| DESCRIPTION OF THE TASK |
Using the material below, return exactly the lines between the one holding "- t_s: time" and the one holding "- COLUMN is", inclusive, and no others.

——————

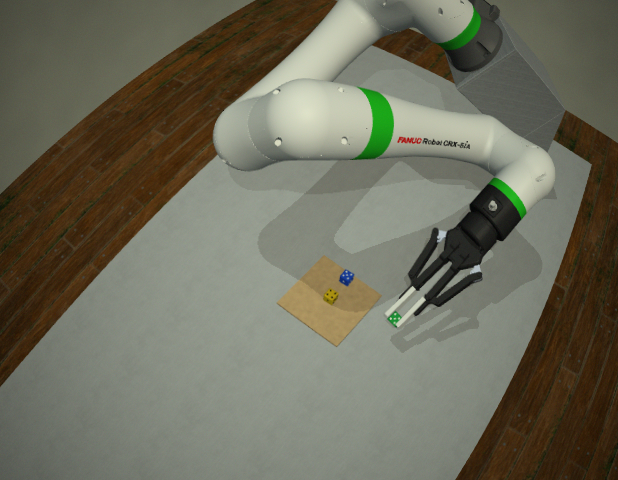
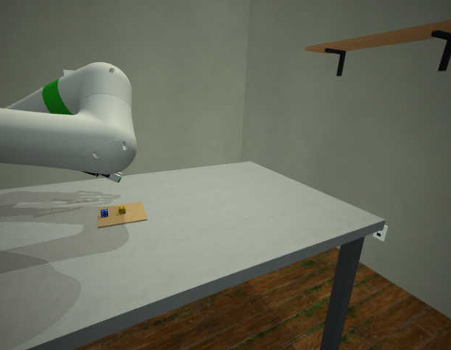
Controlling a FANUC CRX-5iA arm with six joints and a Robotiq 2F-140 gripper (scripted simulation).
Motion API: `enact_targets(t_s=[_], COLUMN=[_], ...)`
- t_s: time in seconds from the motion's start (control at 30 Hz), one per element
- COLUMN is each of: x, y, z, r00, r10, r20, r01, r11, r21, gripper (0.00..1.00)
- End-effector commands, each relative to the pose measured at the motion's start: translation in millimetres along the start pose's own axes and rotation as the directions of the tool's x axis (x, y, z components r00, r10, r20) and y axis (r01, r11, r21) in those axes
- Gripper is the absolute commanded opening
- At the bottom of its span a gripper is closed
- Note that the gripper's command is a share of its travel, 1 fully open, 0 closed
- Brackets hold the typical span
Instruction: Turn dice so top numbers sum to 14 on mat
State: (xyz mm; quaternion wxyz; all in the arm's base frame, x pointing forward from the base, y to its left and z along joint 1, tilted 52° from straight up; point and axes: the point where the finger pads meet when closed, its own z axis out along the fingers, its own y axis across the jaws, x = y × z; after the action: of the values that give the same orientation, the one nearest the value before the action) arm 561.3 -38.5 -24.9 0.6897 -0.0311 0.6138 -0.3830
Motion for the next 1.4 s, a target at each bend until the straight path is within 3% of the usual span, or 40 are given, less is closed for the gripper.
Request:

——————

| SOLUTION TO THIS TASK |
- t_s: time in seconds from the motion's start (control at 30 Hz), one per element
- COLUMN is each of: x, y, z, r00, r10, r20, r01, r11, r21, gripper (0.00..1.00)

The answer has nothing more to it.